”Il sistema totalitario tratta i dissidenti da attori, quello democratico li riduce a comparse
JULIAN ASSANGE E L’ONESTÀ NELLE TIRANNIE
Ogni sistema dogmatico, sia esso politico e/o religioso, richiede categoricamente ai suoi sudditi l’accettazione incondizionata di princìpi e di verità non negoziabili, pena la condanna esemplare per eresia che può arrivare fino alla morte del dissidente.
Galileo se la cavò con l’abiura, borbottando “Eppur si muove”, rispetto alla terra immobile di Tolomeo sostenuta dal Sant’Uffizio. Giordano Bruno, invece, fu inflessibile. “Tremate più voi, o giudici, nel pronunciare la sentenza, che io nell’ascoltarla”, disse, e dopo la tortura, mentre si avviava al rogo continuando a urlare la verità contro il papato, gli fu imposta la mordacchia, uno strumento di tortura che provocava lesioni sanguinanti alla bocca e alla lingua.
Tutto terribile, se ci aggiungiamo manicomi forzati (Vladimir Bukovskij ed Ezra Pound) o lavori forzati (Solgenitsin, Sinjavskij e Daniel), ma onesti: tutto esecrabile, ma profondamente irreprensibile. Io ho il potere, e io lo gestisco; la mia verità non può essere confutata.

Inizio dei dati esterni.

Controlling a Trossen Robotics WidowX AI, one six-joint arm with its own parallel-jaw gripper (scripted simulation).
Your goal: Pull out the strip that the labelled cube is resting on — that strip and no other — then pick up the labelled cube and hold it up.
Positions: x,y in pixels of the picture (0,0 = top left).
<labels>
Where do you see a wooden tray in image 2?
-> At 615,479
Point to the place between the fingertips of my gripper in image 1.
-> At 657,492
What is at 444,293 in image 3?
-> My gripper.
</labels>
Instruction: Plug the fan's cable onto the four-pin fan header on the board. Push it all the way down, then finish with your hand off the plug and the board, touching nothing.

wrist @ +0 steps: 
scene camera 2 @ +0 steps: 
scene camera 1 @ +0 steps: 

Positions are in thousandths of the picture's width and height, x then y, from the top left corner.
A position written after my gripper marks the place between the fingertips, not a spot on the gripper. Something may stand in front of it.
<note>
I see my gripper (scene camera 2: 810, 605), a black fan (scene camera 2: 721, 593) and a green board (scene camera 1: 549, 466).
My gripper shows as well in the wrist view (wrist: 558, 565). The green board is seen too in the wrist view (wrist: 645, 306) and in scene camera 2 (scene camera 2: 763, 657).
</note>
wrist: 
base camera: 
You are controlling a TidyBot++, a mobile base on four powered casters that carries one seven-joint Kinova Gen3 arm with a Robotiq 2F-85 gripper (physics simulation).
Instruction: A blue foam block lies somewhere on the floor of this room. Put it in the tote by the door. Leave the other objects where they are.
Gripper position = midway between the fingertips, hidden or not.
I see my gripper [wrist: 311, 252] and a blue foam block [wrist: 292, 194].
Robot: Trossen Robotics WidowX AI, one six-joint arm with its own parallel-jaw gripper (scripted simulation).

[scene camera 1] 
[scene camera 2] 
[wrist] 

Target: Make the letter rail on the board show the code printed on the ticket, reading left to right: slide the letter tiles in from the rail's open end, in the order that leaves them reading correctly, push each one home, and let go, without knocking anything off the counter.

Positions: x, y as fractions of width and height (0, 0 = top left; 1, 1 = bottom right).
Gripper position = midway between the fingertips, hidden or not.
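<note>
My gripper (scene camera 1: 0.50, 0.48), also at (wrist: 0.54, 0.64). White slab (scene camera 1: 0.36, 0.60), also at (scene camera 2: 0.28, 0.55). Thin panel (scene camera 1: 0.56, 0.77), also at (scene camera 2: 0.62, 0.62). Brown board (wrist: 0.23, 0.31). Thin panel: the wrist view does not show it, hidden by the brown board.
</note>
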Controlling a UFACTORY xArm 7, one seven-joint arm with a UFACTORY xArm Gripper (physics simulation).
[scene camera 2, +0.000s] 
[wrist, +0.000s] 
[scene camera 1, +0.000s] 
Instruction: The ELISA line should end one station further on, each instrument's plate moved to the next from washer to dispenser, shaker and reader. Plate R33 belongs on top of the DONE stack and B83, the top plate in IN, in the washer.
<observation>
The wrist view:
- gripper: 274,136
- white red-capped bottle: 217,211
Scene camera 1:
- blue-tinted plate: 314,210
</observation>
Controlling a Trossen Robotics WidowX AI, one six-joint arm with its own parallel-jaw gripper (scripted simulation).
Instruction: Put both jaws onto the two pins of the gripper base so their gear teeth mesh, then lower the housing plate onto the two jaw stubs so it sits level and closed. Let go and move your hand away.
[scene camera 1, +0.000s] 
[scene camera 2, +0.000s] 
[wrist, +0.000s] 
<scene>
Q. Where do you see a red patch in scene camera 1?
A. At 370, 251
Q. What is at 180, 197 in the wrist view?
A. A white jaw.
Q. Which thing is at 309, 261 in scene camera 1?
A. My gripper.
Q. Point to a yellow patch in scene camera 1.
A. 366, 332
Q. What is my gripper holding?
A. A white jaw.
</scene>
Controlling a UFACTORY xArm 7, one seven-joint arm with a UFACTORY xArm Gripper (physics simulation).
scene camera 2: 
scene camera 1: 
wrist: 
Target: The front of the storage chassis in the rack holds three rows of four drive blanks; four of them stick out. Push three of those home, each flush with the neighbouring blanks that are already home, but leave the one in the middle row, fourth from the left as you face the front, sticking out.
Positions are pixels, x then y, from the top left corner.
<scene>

Il caso di Julian Assange, dal punto di vista simbolico, dimostra la viltà delle istituzioni democratiche. L’attacco a WikiLeaks non è la rivendicazione di una dottrina, ma il riconoscimento di verità che non devono essere rivelate. Ergo: sappiamo di mentire, ma la menzogna non può essere svelata e divulgata. Siamo oltre al convincimento di fede; siamo alla volontà di proporre il falso. Assange dice il vero, ma il vero dev’essere occultato.
In questa condizione surreale, e grazie all’avanzata tecnologia, la mordacchia che decretava fisicamente il silenzio è stata sostituita dalla perfezione degli algoritmi e dell’intrusione bancaria. L’isolamento sociale viene applicato con l’oscuramento dei siti di informazione, con lo sfinimento attraverso le citazioni giudiziarie, con il blocco dei conti di finanziamento, con l’intimidazione di testi e di sostenitori. Metodi subdoli, ipocriti e democraticamente legittimi.
Fisicamente, poi, il potere ha rinunciato alla ghigliottina giacobina, alla forca plebea, al rogo inquisitorio: ha sostituito il boia con il burocrate informatico che uccide visivamente il dissidente, azzerando i suoi contatti e le sue minime esigenze esistenziali.
Il sistema totalitario tratta i dissidenti da attori, quello democratico li riduce a comparse.
Per la democrazia, il corpo del dissidente, dell’eversivo, del ribelle, dell’irriducibile – che sia quello di Bobby Sands nel carcere di Maze a Long Kesh o quello di Julian Assange al Belmarsh di Londra – deve semplicemente scomparire, senza esposizione come esempio alla folla. Il corpo vivente viene sottratto alla visibilità e fatto letteralmente scomparire, da vivente, al riconoscimento pubblico.
È questa la missione più ardua per i sostenitori di Assange: far capire che lui esiste, che non è un semplice oggetto giuridico, che i suoi princìpi sono quelli di tutti coloro che sono refrattari all’ipnosi propagandistica del potere.